More opportunities to explore
Outside of the classroom, students have additional opportunities to explore the field. Dasgupta oversees the Economics Club, which is led by undergraduates. It holds networking and social events to promote interaction among undergrads, graduate students, faculty, alumni, and professionals in the field.
And in 2017, Morgan and four sophomores created the Economic Policy Issues Colloquium, or EPIC, an undergraduate seminar series. It aims to attract more diverse students to the field by exploring economic issues applicable to their own lives. Morgan’s own work focuses on inequalities in the labor market like wage gaps. She also looks at differences in working conditions such as benefits, turnover, and flexible hours.
“As economists we are concerned about efficiency—the optimal allocation of resources,” she says. “But distribution was a key focus of the classical economists—and it happens to be one of the central economic problems of our time. With EPIC, we’ve tried to reach out and show that we are tackling this and other policy questions that are relevant to all students, wherever they end up.”
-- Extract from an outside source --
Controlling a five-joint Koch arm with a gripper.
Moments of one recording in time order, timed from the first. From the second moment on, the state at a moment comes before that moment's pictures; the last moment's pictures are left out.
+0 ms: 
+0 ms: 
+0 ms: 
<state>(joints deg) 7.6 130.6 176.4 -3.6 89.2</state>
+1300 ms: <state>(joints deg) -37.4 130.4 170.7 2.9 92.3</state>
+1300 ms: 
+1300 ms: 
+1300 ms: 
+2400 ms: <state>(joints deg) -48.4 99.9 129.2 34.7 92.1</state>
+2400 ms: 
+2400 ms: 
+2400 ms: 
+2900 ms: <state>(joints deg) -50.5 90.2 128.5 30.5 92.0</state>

After Johns Hopkins economics
The department’s engagement with real-world applications of theory means that its graduates enter the work force not only with strong analytical skills, but also grounded in the everyday practicalities necessary to read trends and make policy recommendations. They excel in job interviews at the International Monetary Fund, Ball points out, because they bring more to the table than a set of esoteric mathematical tools.
During winter intersession, Johns Hopkins economics offers Wall Street Today. It’s an opportunity for students, alumni, and other members of the Hopkins finance community to hear from industry leaders and to connect in small groups. Recent speakers have included Jeff Raider ’03, cofounder of Warby Parker; J.P. Morgan executive Carlos Hernandez; and hedge fund manager Philippe Laffont. Virtual for the last two years, the popular event is typically held in New York.
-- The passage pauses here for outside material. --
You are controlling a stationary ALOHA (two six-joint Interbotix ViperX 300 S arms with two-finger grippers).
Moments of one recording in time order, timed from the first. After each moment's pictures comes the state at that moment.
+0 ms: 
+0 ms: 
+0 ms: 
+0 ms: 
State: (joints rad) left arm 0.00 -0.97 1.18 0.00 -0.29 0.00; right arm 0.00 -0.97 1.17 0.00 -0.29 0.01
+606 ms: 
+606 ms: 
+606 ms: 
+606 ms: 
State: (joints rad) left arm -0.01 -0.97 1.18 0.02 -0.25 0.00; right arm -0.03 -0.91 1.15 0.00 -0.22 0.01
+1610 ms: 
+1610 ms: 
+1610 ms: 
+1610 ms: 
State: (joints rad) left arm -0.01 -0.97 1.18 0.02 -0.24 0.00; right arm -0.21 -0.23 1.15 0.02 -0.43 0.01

Last year, Sean McGrath ’16 led a big initiative to enhance her firm’s ESG program. These increasingly popular environmental, social, and governance criteria are used to make greener, more socially responsible investments. The approach can be a hard sell because it often involves upfront costs. But, McGrath uses her modeling skills to demonstrate the longer-term benefits.
“I think there is a real understanding, especially today, that for a business to be enduring, it needs to appropriately consider and act upon the best interests of all of its stakeholders, not just its shareholders,” she says.
An economics brain
After double-majoring in economics and public health, Jeremy Costin ’21 is completing a master’s in health science degree in global health economics at Hopkins’ Bloomberg School of Public Health. Without his econ background, he says he likely would have missed important angles in his public health work. For example, he might have thought banning cigarettes would be an effective solution to an issue like smoking.
“Now, with my economics brain, I know that what’s much more feasible and will actually work are things like increasing taxes and creating more incentives to quit,” he says. “If you do any type of public health project, you need the economist there to figure out how people are going to react.”